To allow for variance greater than the mean, you can fit the negative binomial model instead of the Poisson model by specifying the DIST=NEGBIN option, as shown in the following statements. Whereas the Poisson model requires that the conditional mean and conditional variance be equal, the negative binomial model allows for overdispersion, in which the conditional variance can exceed the conditional mean.

/*-- Negative Binomial Regression --*/
proc hpcountreg data=long97data;
   model art = fem mar kid5 phd ment / dist=negbin(p=2) method=quanew;
   performance nthreads=2 nodes=4 details;
run;

Figure 20.4 shows the fit summary and Figure 20.5 shows the parameter estimates.

Figure 20.4: Estimation Summary Table for a Negative Binomial Regression

The HPCOUNTREG Procedure

Model Fit Summary
Dependent Variable	art
Number of Observations	915
Data Set	WORK.LONG97DATA
Model	NegBin
Log Likelihood	-1561
Maximum Absolute Gradient	0.0000666
Number of Iterations	16
Optimization Method	Quasi-Newton
AIC	3136
SBC	3170

Figure 20.5: Parameter Estimates of Negative Binomial Regression

Parameter Estimates
Parameter	DF	Estimate	Standard Error	t Value	Pr > \|t\|
Intercept	1	0.2561	0.1386	1.85	0.0645
fem	1	-0.2164	0.07267	-2.98	0.0029
mar	1	0.1505	0.08211	1.83	0.0668
kid5	1	-0.1764	0.05306	-3.32	0.0009
phd	1	0.01527	0.03604	0.42	0.6718
ment	1	0.02908	0.003470	8.38	<.0001
_Alpha	1	0.4416	0.05297	8.34	<.0001

The parameter estimate for _Alpha of 0.4416 is an estimate of the dispersion parameter in the negative binomial distribution.
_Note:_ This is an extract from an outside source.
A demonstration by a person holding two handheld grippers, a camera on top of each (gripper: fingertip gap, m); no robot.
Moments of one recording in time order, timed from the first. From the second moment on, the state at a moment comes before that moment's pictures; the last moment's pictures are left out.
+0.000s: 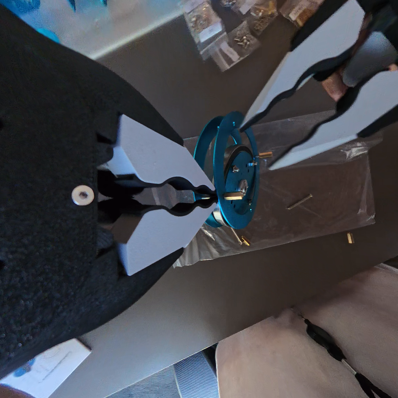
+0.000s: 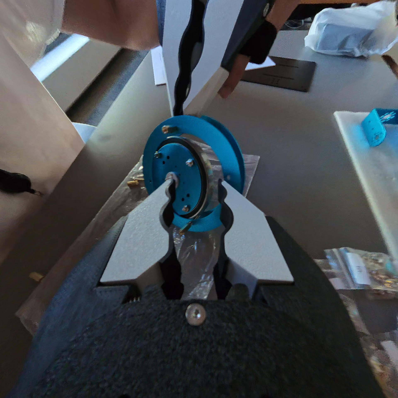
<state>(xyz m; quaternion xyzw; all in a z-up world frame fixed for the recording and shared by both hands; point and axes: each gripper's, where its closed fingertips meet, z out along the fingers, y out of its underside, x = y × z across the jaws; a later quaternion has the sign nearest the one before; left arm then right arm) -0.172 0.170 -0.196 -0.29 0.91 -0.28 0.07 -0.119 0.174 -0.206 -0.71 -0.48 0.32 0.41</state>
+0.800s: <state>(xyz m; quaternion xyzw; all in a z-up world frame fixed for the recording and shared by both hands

A t test for the hypothesis $H_0: \alpha =0$ is provided. It is highly significant, indicating overdispersion ( $p<0.0001$ ).

The null hypothesis $H_0: \alpha =0$ can be also tested against the alternative $\alpha > 0$ by using the likelihood ratio test, as described by Cameron and Trivedi (1998, pp. 45, 77–78). The likelihood ratio test statistic is equal to $-2(\mathcal{L}_{P}-\mathcal{L}_{NB})=-2(-1651+1561)=180$ , which is highly significant, providing strong evidence of overdispersion.